Ok so my 10.5 Burton Ruler and Awol fit in my Med/large Union SL and Atlas. My question is should I think about getting bigger ankle straps? Anyone have experience with this? I hate being right at the cut off ! Thanks for your help


----------



## arl2 (Nov 29, 2010)

I wear size 10 K2 Maysis and people have suggested that I go with the M/L. For that size Union says it goes up to 11 (Spinal Tap) :laugh:. Anyway, I think if your not going to grow much the M/L would be the way to go. That's if you were to buy online or something. I would still go to a shop that has them both the M/L and L/XL and try them on with your boot because its not the same for everybody!


----------



## Alkasquawlik (Jul 13, 2010)

What makes you think you need bigger ankle straps? Are you having an issue strapping in?

I don't have any first hand experience on wearing Rulers or AWOLs, but I do have a 10.5 Nike Kaiju.
I was able to fit into both M/L and L/XL Force and Contacts with my boot, although I preferred the L/XL pairs because they fit my boot straight out of the box. All I had to do was rotate the highbacks and I was good. With the M/L pairs, I had to fiddle with the straps a bit to adjust them, which isn't a huge issue at all, but if I had to choose between the two, I'd go with the L/XL bindings.

The Stage 3/Atlas tray is longer than both the Contacts and Forces, so although I was able to fit into both of them, I prefer the M/L Atlas' because I don't need the toe/heel overhang that the excess length of the tray leaves me. I had a pair of Teams last year in a L/XL, and had to size down to a M/L Atlas this year.


----------



## tonyisnowhere (Sep 24, 2012)

I used to have Large/Ex L Union Data but they would be way to big on my camber 158. I am using the SL for that. But I guess I am questioning it because even though the strap is centered it seems like too many teeth are showing and that a bigger strap would support the larger boot...I haven't ridden on them yet just :dunno: curious if anyone has tried it. 

Thanks all!


----------



## Chef Jer (Apr 3, 2011)

I have Union SL's in M/L. I just pulled out my old 2010 rulers that are a 9.5 and compared them vs my 9 Malamutes. The rulers are much smaller with the shrinkage tech... It looks like a 10.5 ruler would be pretty similar in size to my Malamutes.

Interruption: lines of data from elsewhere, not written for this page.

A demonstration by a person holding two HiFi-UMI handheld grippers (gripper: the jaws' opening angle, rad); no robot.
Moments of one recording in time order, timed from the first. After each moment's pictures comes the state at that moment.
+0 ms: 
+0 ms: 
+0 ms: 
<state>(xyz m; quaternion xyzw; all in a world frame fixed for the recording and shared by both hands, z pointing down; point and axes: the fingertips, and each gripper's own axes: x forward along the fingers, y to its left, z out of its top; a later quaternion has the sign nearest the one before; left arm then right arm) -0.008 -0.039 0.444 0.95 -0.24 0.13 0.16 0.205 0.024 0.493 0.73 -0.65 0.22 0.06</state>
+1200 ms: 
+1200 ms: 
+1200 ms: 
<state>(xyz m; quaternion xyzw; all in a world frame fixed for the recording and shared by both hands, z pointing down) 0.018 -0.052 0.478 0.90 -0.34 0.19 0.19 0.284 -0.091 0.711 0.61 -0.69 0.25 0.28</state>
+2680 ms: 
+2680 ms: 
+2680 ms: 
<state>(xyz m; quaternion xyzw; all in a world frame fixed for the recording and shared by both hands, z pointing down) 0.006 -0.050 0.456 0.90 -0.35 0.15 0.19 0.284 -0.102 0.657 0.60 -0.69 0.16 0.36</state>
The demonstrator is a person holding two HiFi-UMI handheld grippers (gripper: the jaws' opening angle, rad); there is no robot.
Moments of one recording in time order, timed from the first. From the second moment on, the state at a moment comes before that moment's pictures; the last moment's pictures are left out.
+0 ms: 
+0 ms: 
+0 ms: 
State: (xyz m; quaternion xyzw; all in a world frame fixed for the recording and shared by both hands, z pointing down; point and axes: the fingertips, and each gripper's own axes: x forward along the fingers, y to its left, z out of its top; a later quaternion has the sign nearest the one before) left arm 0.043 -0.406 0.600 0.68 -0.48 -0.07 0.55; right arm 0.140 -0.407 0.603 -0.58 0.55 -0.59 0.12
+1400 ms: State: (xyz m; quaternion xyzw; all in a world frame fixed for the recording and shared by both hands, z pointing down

I currently have the SL's set up for my malamutes and have enough room left on the ladders that I could comfortably fit a bigger boot in the bindings.

You'll be fine with the M/L.


----------



## tonyisnowhere (Sep 24, 2012)

Update. Ok so using a Med/Large binding with my Burton 10.5 worked great. I ended up getting Large/XLRG ankle straps for my SL and Atlas. That seemed to help with any pressure points and hold the bigger boot is just awesome. With the smaller straps it looked like I had kid sized bindings on and was the med/large were strapping uneven and causing weird pressure points. The larger strap fixed all this.


----------



## Extremo (Nov 6, 2008)

Odd. On each of my boots, all size 10 or 10.5, I only have to use the second or third hole on the ankle strap. I couldn't imagine a boot thick enough to require the fourth or fifth holes.


----------



## tonyisnowhere (Sep 24, 2012)

Extremo said:


> Odd. On each of my boots, all size 10 or 10.5, I only have to use the second or third hole on the ankle strap. I couldn't imagine a boot thick enough to require the fourth or fifth holes.


Oh with the Large/extra large it is in the first hole but wraps around the boot much better. I had to use the 4th hole with the Med/large straps but since I like to crank down really super tight it was giving a pressure point on one side. It felt much more comfortable. I guess part of the reason I like it better is because before I had Large/extra Large bindings and got used to the feel of the ankle strap. Oh thank for the advice on the toe straps for my Atlas. They stretched out nice and fit the boot perfect now!


----------